I had no doubt that this time I could see pain in his light eyes, a kind of pain I was sure he didn’t usually show to people. He emptied his glass and ordered another glass of wine from the chair, and when it came he took it and smiled at me.
“I’ve been here more than five years,” he said, gesturing with the glass. “Exactly how much more than five years, I don’t really know. Time has a habit of moving strangely in this place, and sometimes you lose track. I grew up on Nopalt and spent my adult life working as a Prime for the Amalgamation—and then I was sent here. I thought it was just another Mediation assignment, but they gave me a room, took away my personal possessions, and told me my real name was Kel-Ten. It was the name I’d been assigned when I was born here on New Dawn, and had the sort of meaning the name I’d been using all my life didn’t. They told me I’d been brought back to see how my training results compared with the results of Primes not only born here but raised here as well. And then they told me I had my pick of the women—after the Primes of higher level first made their choices—but that I was responsible first for covering the women assigned to me. I’d most likely be able to handle pleasure as well as duty, but duty always had to come first. ”
Another swallow of wine went down his throat, one that gave me the impression he wanted to drain the glass, but he didn’t drain it.
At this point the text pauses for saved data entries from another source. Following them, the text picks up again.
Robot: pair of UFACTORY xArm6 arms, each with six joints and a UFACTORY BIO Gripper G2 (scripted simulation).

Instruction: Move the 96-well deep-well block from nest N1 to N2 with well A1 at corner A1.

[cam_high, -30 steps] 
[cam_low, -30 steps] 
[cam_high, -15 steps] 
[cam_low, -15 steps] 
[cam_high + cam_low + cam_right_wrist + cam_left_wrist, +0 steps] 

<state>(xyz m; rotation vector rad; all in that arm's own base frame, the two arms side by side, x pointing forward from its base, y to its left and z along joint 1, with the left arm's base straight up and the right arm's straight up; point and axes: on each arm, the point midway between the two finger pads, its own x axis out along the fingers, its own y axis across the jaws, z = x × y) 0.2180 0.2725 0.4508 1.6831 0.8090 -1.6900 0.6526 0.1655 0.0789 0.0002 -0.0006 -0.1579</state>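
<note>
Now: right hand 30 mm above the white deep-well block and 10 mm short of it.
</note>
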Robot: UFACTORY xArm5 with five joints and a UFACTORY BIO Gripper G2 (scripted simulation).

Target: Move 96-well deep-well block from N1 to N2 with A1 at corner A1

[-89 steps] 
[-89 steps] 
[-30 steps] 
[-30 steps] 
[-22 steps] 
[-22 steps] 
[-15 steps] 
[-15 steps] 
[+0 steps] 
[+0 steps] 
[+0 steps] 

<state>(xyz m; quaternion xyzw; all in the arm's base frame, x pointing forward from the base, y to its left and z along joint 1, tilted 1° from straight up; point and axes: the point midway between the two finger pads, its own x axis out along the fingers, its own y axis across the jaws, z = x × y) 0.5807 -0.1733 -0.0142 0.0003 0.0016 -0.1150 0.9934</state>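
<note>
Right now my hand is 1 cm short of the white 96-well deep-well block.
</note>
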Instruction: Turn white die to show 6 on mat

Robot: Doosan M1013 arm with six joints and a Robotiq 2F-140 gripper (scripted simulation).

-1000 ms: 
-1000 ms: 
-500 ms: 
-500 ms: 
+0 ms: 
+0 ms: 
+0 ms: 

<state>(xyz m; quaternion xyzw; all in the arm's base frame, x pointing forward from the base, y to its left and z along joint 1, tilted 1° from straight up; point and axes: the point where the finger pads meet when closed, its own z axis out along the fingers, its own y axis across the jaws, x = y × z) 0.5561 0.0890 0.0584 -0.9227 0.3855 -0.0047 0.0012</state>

He took only that one swallow, then rested the glass on the arm of his chair.
“At first I couldn’t believe how lucky I was,” he went on, an odd smile curving his lips as his eyes examined a scene in the elsewhere. “I was going to have my ability trained beyond anything I’d ever thought was possible, and while that was going on I could have just about any female I wanted. The other men I met who had grown up among the worlds felt just the way I did, like we’d died without noticing it and had found there was such a thing as a final reward. We were worked hard in our training classes, but any time we weren’t working it was party time! Party time.”
He repeated the words with something of a small laugh that might have been part sigh, and then his eyes were on me again.
“Have you any idea how boring partying can get to be?” he asked, but not in a way that showed he expected to be answered. “I’ll admit it took a while before I found out, and the revelation came not long after I began being seriously involved with challenging. It felt as though I were going from one level to the next with hardly a pause in between, and people stopped betting on who would win when I issued a challenge. It always turned out that I won, and the defending Prime never got off easy. I finally noticed how much time my ex-opponents were spending in Medical recovering, and then I noticed that being idolized by each and every woman I took to bed was beginning to turn my stomach. I thought about it for a little while, and then I went to my section leader and told him I wanted to go back to Nopalt and the life of nothing more than a Mediator.”